Huawei’s consumer business, which includes smartphones and laptops, is seeing a resurgence after launching the Mate 60 Pro smartphone in August.

A TechInsights analysis of Huawei’s Mate 60 Pro smartphone revealed an advanced chip made by China’s top chip maker, SMIC. The smartphone is also said to be equipped with 5G connectivity – a feature which U.S. sanctions had sought to block.

U.S. chip firms Qualcomm and Intel are two of the companies that supply chips to Huawei. Qualcomm in an SEC filing earlier this month said it expects operations to be “further impacted” from its customers, such as Huawei, developing their own chips.

“While we have continued to sell integrated circuit products to Huawei under our licenses, we do not expect to receive product revenues from Huawei beyond the current calendar year,” Qualcomm said.

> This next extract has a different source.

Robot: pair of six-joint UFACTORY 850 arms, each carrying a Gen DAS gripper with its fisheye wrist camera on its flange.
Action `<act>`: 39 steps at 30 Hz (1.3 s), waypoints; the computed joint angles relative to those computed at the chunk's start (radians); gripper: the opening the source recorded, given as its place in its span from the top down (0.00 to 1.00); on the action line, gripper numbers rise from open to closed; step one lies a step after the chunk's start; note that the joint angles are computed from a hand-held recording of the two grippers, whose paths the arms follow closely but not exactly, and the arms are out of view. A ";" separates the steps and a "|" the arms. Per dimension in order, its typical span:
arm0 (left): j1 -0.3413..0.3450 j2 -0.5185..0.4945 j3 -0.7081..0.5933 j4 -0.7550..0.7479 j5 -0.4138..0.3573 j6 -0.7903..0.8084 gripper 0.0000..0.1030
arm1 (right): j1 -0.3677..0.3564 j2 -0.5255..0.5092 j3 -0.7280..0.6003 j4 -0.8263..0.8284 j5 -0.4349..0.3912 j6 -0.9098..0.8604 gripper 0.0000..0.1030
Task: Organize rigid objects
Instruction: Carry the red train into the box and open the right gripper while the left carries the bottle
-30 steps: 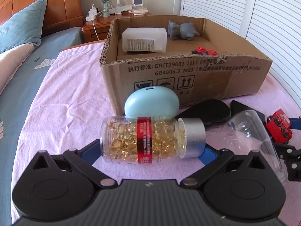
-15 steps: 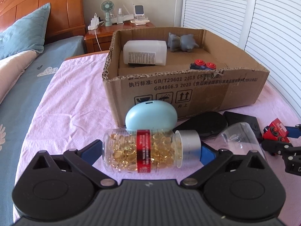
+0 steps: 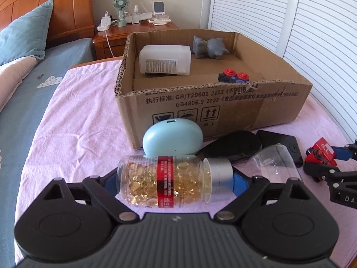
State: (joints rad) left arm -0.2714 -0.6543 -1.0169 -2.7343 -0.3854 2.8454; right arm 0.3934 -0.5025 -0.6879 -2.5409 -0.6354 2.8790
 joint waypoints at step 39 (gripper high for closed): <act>0.050 0.171 0.008 0.452 0.051 -0.220 0.10 | -0.129 0.041 -0.264 -0.195 0.184 -0.074 0.47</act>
State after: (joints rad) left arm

“Additionally, to the extent that Huawei’s 5G devices take share from Chinese original equipment manufacturers that utilize our 5G products or from non-Chinese OEMs that utilize our 5G products in devices they sell into China, our revenues, results of operations and cash flows could be further impacted,” Qualcomm said.

Last month, Huawei launched a fresh lineup of phones – the Pura 70 series – in a bid to challenge Apple in China.

Apple is facing pressure from Huawei in China as iPhone sales plunged 19.1% in the first quarter while Huawei’s smartphone sales soared 69.7%, according to Counterpoint Research.

Huawei’s net profit in 2023 grew by 144.5% from a year ago to 87 billion yuan (about $12 billion) partially helped by the sales of Mate 60 Pro in China, the firm revealed in March.